Compressing Context to Enhance Inference Efficiency of Large Language Models (2310.06201v1)

Published 9 Oct 2023 in cs.CL

Abstract: LLMs achieved remarkable performance across various tasks. However, they face challenges in managing long documents and extended conversations, due to significantly increased computational requirements, both in memory and inference time, and potential context truncation when the input exceeds the LLM's fixed context length. This paper proposes a method called Selective Context that enhances the inference efficiency of LLMs by identifying and pruning redundancy in the input context to make the input more compact. We test our approach using common data sources requiring long context processing: arXiv papers, news articles, and long conversations, on tasks of summarisation, question answering, and response generation. Experimental results show that Selective Context significantly reduces memory cost and decreases generation latency while maintaining comparable performance compared to that achieved when full context is used.
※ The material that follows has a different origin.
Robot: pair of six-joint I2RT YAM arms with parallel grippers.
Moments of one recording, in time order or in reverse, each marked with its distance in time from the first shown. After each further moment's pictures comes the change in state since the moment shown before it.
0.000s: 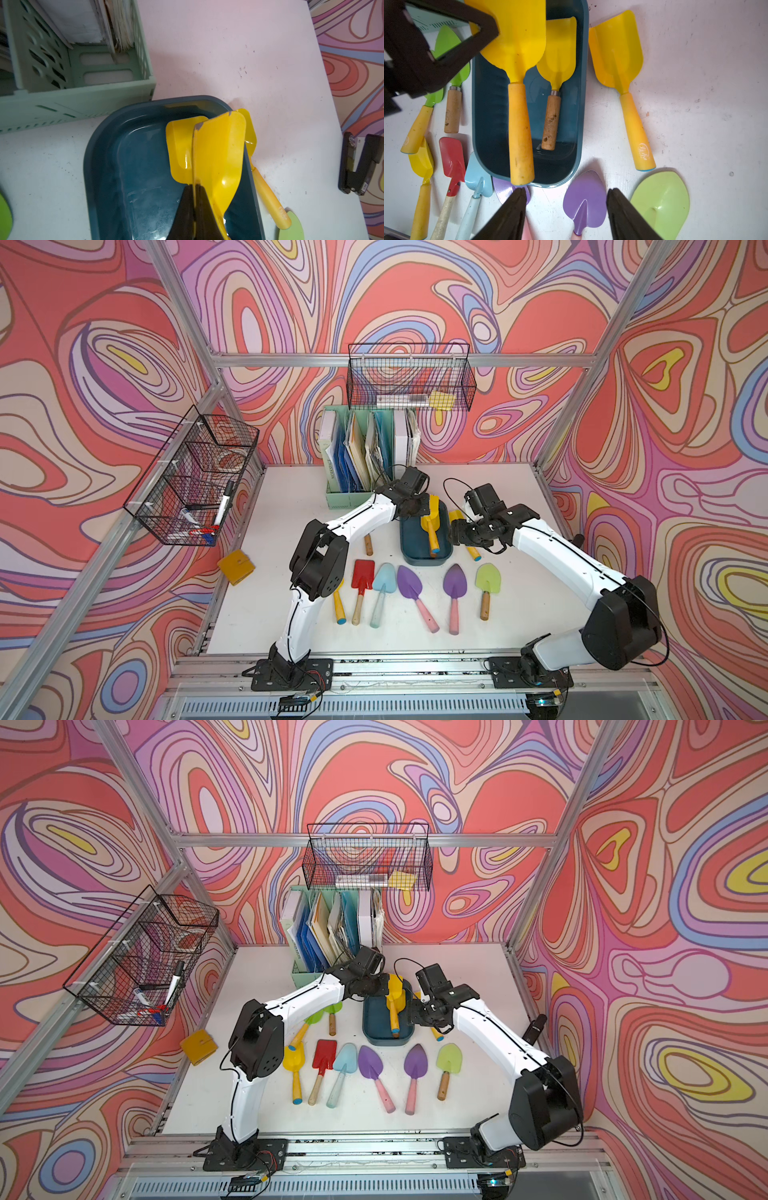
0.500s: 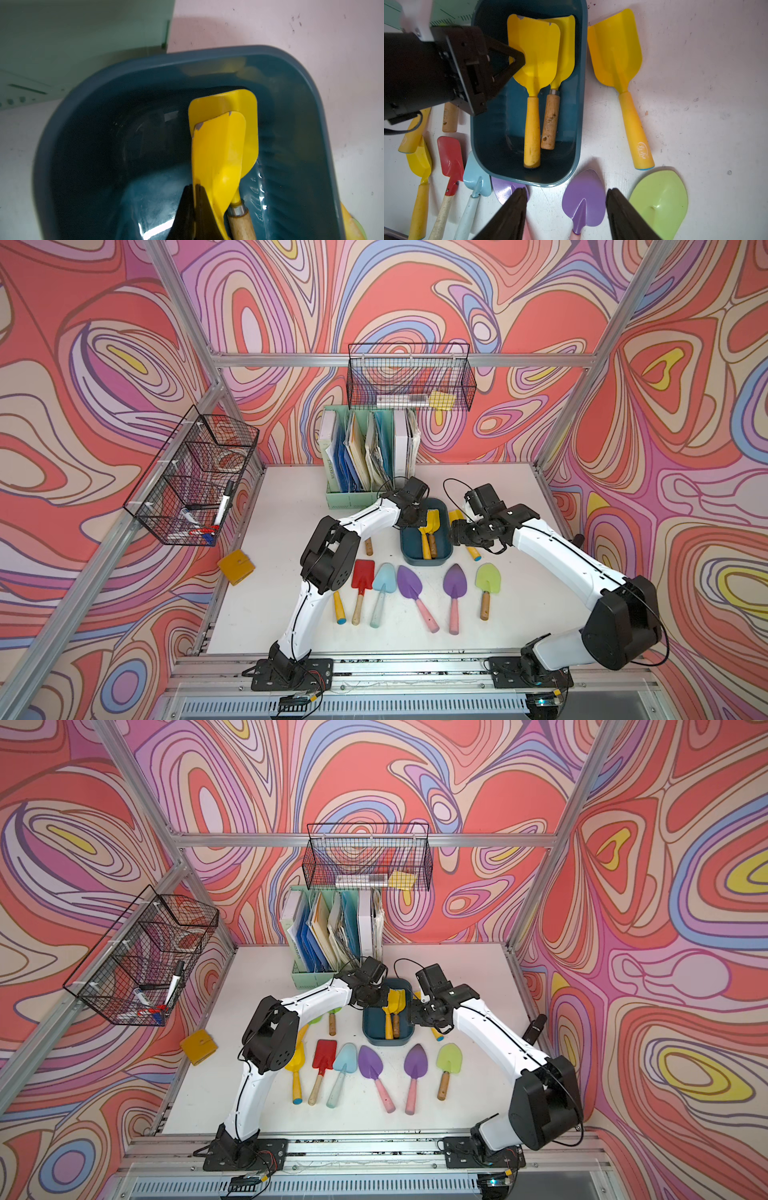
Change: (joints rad) left arm 0.002 0.099 0.002 -0.035 0.000 0.055; right arm 0.000 0.000 0.000 -0.005 0.003 -0.001
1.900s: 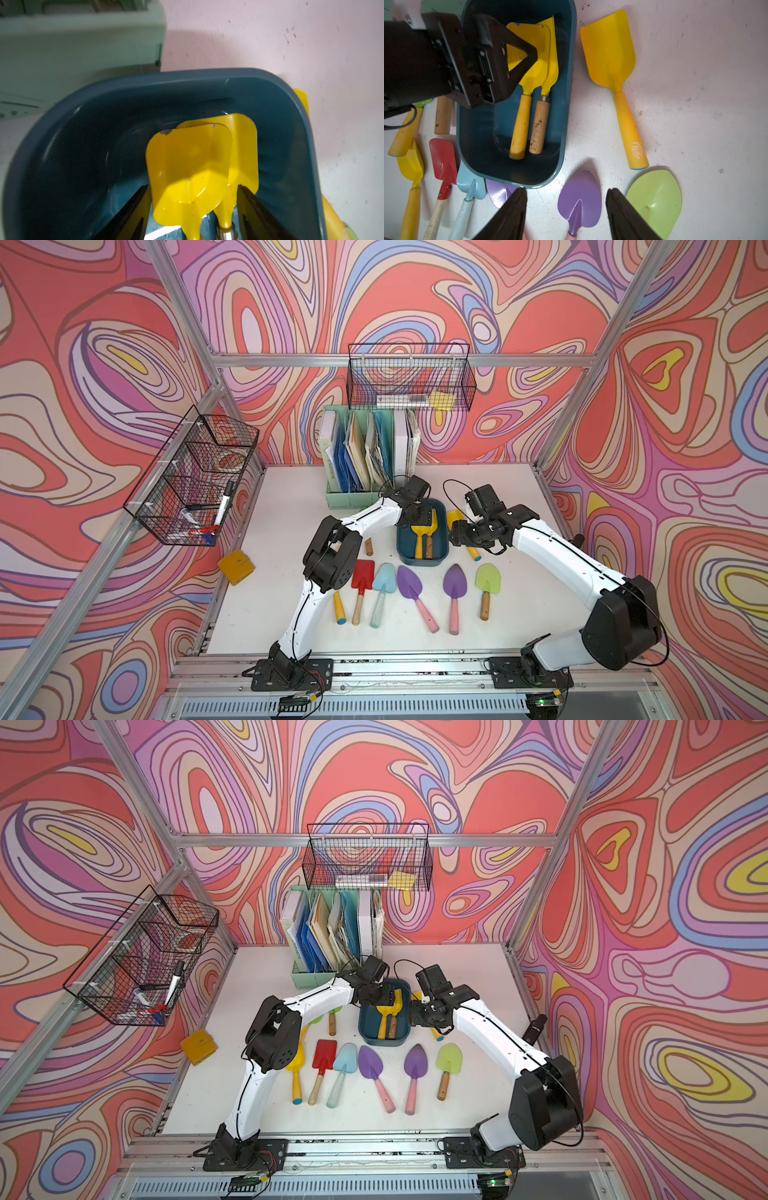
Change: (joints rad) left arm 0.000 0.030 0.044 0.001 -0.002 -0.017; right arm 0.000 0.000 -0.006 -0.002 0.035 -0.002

Specifically, we achieve a 50\% reduction in context cost, resulting in a 36\% reduction in inference memory usage and a 32\% reduction in inference time, while observing only a minor drop of .023 in BERTscore and .038 in faithfulness on four downstream applications, indicating that our method strikes a good balance between efficiency and performance.

PDF HTML Abstract

Enhancing LLM Inference Efficiency through Context Compression

The paper "Compressing Context to Enhance Inference Efficiency of LLMs" presents Selective Context, a method aimed at improving the efficiency of LLMs when processing long documents and sustained conversations. The authors address the challenge of managing extended contexts, which can strain computational resources and lead to context truncation due to fixed input lengths.

Core Contributions

Selective Context is proposed as a novel approach to prune redundancy in the input context, ensuring more efficient use of fixed context windows in LLMs. Key features of this method include:

Redundancy Identification and Pruning: The approach involves assessing the informativeness of lexical units within the input context, using self-information metrics based on smaller base causal models. Redundant data is systematically removed to make the input more compact.
Experimental Evaluation: The method was tested on diverse data sources requiring long contexts, such as arXiv papers and lengthy news articles. Tasks such as summarization, question answering, and conversation were employed to gauge its effectiveness.

Results and Performance

The experiments reveal that Selective Context achieves notable memory cost reduction and latency decrease, maintaining performance levels akin to using the full context:

A 50% reduction in context cost resulted in a 36% decrease in memory usage and a 32% reduction in inference time.
There was only a minor performance drop of .023 in BERTScore and .038 in faithfulness across four downstream tasks.

This balance between efficiency and performance illustrates the potential for practical application without sacrificing output quality.

Theoretical and Practical Implications

This paper introduces a model-agnostic, complementary perspective on enhancing LLM efficiency. Unlike narrow architectural optimizations like sparse or local attention, Selective Context can be integrated with existing methods to optimize model inference even further.

Methodological Insights:

Self-Information Utilization: By leveraging self-information, which quantifies informativeness, the method effectively identifies and retains only the most pertinent parts of the context.
Adaptive Filtering: The application of a percentile-based filtering mechanism allows for dynamic content retention based on the distribution of self-information values, ensuring flexibility across diverse contexts.

Future Directions

The research opens avenues for exploring more granular lexical unit refinement techniques, potentially enhancing the procedure's accuracy. Additionally, the integration of context compression with other efficiency-focused strategies could yield further improvements.

The research showcases the utility of efficiently managing context to reduce computational demands in real-world applications, extending the practicality of LLMs in environments demanding the processing of extensive and complex datasets. The publication of the code and data supports replication and further investigation, contributing to ongoing developments in AI efficiency optimization.